Brief |
A word-for-word copy of the data, with no images, is the required answer.

##### Available records #####

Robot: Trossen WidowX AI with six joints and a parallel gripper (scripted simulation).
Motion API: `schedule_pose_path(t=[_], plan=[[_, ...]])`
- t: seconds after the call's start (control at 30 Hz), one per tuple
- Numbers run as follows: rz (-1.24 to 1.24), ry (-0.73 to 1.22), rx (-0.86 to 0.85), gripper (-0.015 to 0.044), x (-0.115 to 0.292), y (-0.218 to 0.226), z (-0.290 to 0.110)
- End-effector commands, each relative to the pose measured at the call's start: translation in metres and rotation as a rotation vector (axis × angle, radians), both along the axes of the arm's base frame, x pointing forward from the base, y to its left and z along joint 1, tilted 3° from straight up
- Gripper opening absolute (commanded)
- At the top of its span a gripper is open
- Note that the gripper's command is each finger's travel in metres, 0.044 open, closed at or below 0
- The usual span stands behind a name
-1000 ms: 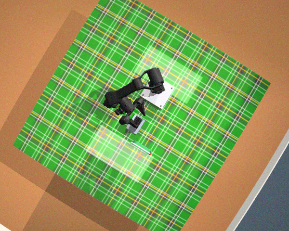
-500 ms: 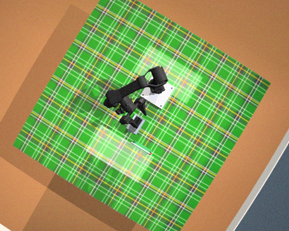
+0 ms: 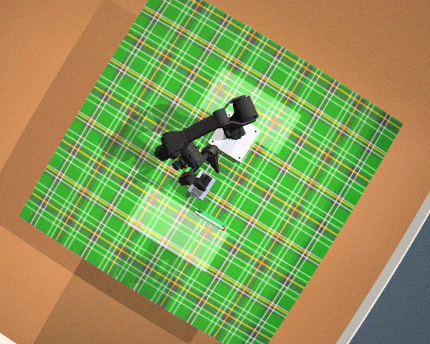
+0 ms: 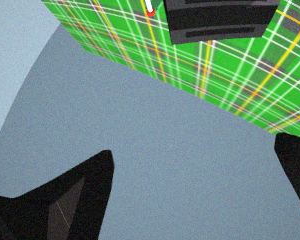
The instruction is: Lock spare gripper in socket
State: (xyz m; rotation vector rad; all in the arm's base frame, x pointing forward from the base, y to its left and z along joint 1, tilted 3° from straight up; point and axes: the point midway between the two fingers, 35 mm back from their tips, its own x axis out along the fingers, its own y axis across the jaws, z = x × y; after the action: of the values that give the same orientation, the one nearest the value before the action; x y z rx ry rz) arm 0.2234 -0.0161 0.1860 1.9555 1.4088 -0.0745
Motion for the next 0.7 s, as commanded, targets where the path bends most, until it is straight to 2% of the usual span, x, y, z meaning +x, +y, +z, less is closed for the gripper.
schedule_pose_path(t=[0.0,0.23,0.33,0.57,0.67], plan=[[-0.016,-0.003,-0.009,0.0440,0.001,0.001,0.010],[-0.007,-0.001,-0.006,0.0440,0.000,0.001,0.004],[-0.007,0.011,-0.026,0.0361,0.003,0.015,0.001],[-0.017,0.001,-0.015,0.0180,0.010,0.080,0.008],[-0.014,-0.008,0.011,0.0180,0.008,0.094,0.013]])
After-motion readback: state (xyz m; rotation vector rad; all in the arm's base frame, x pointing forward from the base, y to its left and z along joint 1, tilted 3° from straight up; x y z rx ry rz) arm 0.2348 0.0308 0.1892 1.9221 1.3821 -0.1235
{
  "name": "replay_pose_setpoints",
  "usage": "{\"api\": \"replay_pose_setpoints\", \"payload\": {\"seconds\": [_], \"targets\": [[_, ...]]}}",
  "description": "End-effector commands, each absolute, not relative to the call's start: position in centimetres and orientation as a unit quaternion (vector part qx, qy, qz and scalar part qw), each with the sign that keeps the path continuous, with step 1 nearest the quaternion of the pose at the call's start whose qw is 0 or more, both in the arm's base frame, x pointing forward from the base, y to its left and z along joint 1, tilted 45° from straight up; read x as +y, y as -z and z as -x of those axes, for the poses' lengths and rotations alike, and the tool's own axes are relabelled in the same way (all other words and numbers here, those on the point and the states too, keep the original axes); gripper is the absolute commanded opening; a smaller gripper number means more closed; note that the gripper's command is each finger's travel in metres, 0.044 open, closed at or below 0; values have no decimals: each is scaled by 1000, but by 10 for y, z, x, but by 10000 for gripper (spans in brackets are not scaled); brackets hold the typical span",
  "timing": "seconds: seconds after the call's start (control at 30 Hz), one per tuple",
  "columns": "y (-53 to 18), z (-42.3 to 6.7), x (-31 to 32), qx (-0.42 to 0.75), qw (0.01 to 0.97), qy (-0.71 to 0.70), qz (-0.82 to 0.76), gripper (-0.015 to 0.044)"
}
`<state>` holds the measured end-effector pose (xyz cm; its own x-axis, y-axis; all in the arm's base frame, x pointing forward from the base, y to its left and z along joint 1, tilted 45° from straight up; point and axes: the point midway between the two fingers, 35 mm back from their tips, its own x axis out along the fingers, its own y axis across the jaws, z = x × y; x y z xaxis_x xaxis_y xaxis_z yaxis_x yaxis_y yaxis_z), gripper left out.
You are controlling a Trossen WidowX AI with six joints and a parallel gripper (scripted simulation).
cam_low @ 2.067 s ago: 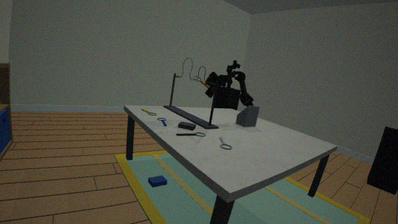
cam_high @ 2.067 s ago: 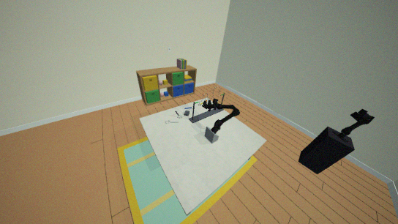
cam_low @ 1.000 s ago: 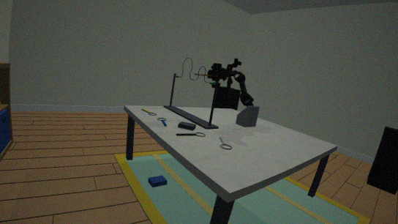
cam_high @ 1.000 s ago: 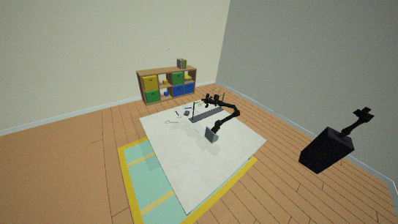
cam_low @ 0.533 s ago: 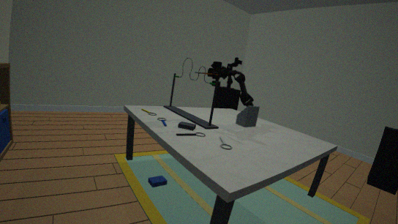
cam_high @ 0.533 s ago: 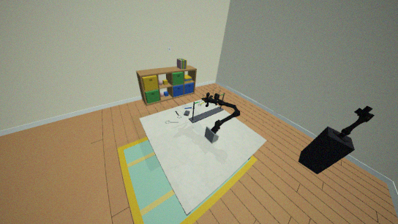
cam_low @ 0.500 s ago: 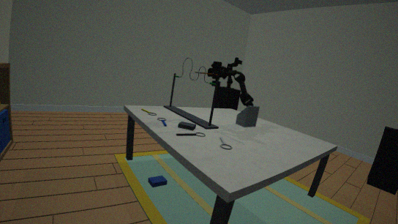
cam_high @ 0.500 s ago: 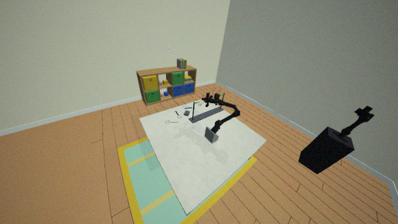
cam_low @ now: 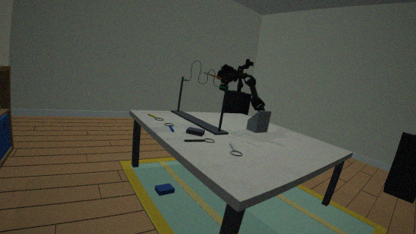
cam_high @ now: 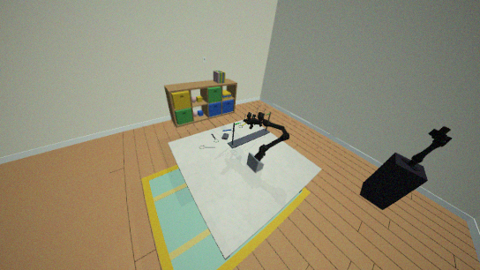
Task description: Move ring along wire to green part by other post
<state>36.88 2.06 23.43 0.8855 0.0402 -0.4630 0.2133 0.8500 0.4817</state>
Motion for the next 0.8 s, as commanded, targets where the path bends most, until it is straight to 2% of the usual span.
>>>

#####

Result of the task |
Robot: Trossen WidowX AI with six joints and a parallel gripper (scripted simulation).
Motion API: `schedule_pose_path(t=[_], plan=[[_, ...]])`
- t: seconds after the call's start (control at 30 Hz), one per tuple
- Numbers run as follows: rz (-1.24 to 1.24), ry (-0.73 to 1.22), rx (-0.86 to 0.85), gripper (-0.015 to 0.044), x (-0.115 to 0.292), y (-0.218 to 0.226), z (-0.290 to 0.110)
- End-effector commands, each relative to the pose measured at the call's start: translation in metres and rotation as a rotation vector (axis × angle, radians), both along the axes of the arm's base frame, x pointing forward from the base, y to its left and z along joint 1, tilted 3° from straight up
- Gripper opening absolute (commanded)
- At the top of its span a gripper is open
- Note that the gripper's command is each finger's travel in metres, 0.044 open, closed at or below 0
- The usual span stands behind a name
-1000 ms: 
-500 ms: 
+0 ms: 
+0 ms: 
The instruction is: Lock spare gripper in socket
State: (xyz m; rotation vector rad; all in the arm's base frame, x pointing forward from the base, y to its left and z along joint 1, tilted 3° from straight up; point and axes: the point midway between the two fingers, 35 mm back from their tips, its own x axis out along the fingers, its own y axis across the jaws, z = x × y; after the action: of the values that give the same orientation, the one nearest the value before the action; x y z rx ry rz) arm 0.2234 -0.0161 0.1860 1.9555 1.4088 -0.0745
Motion for the next 0.7 s, as commanded, targets where the path bends most, until it is straight to 2% of the usual span, x, y, z meaning +x, +y, +z, less is closed for the gripper.
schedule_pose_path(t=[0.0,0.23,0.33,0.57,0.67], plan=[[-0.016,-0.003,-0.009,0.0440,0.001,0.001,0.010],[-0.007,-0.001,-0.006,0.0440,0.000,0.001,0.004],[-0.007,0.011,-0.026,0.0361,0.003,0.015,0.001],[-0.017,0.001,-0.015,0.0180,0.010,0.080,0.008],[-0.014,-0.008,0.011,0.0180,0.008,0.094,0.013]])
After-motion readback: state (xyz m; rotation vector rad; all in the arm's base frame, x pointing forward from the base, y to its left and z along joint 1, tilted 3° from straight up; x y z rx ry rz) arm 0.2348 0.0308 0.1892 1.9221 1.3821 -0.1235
{
  "name": "replay_pose_setpoints",
  "usage": "{\"api\": \"replay_pose_setpoints\", \"payload\": {\"seconds\": [_], \"targets\": [[_, ...]]}}",
  "description": "End-effector commands, each absolute, not relative to the call's start: position in centimetres and orientation as a unit quaternion (vector part qx, qy, qz and scalar part qw), each with the sign that keeps the path continuous, with step 1 nearest the quaternion of the pose at the call's start whose qw is 0 or more, both in the arm's base frame, x pointing forward from the base, y to its left and z along joint 1, tilted 45° from straight up; read x as +y, y as -z and z as -x of those axes, for the poses' lengths and rotations alike, and the tool's own axes are relabelled in the same way (all other words and numbers here, those on the point and the states too, keep the original axes); gripper is the absolute commanded opening; a smaller gripper number means more closed; note that the gripper's command is each finger's travel in metres, 0.044 open, closed at or below 0; values have no decimals: each is scaled by 1000, but by 10 for y, z, x, but by 10000 for gripper (spans in brackets are not scaled); brackets hold the typical span",
  "timing": "seconds: seconds after the call's start (control at 30 Hz), one per tuple",
  "columns": "y (-53 to 18), z (-42.3 to 6.7), x (-31 to 32), qx (-0.42 to 0.75), qw (0.01 to 0.97), qy (-0.71 to 0.70), qz (-0.82 to 0.76), gripper (-0.015 to 0.044)"
}
`<state>` holds the measured end-effector pose (xyz cm; its own x-axis, y-axis; all in the arm's base frame, x pointing forward from the base, y to its left and z along joint 1, tilted 45° from straight up; point and axes: the point midway between the two fingers, 35 mm back from their tips, its own x axis out along the fingers, its own y axis across the jaws, z = x × y; x y z xaxis_x xaxis_y xaxis_z yaxis_x yaxis_y yaxis_z), gripper left out.
You are controlling a Trossen WidowX AI with six joints and a parallel gripper (scripted simulation).
cam_low @ 2.067 s ago: 
cam_high @ 2.067 s ago: 
cam_low @ 1.000 s ago: 
cam_high @ 1.000 s ago: 
cam_low @ 0.533 s ago: 
cam_high @ 0.533 s ago: 
cam_low @ 0.500 s ago: 
cam_high @ 0.500 s ago: 
cam_low @ now: 
cam_high @ now: 
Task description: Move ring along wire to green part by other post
<state>36.88 2.06 23.43 0.8855 0.0402 -0.4630 0.2133 0.8500 0.4817</state>
Motion for the next 0.8 s, as commanded, targets where the path bends most, until it is straight to 2% of the usual span.
>>>

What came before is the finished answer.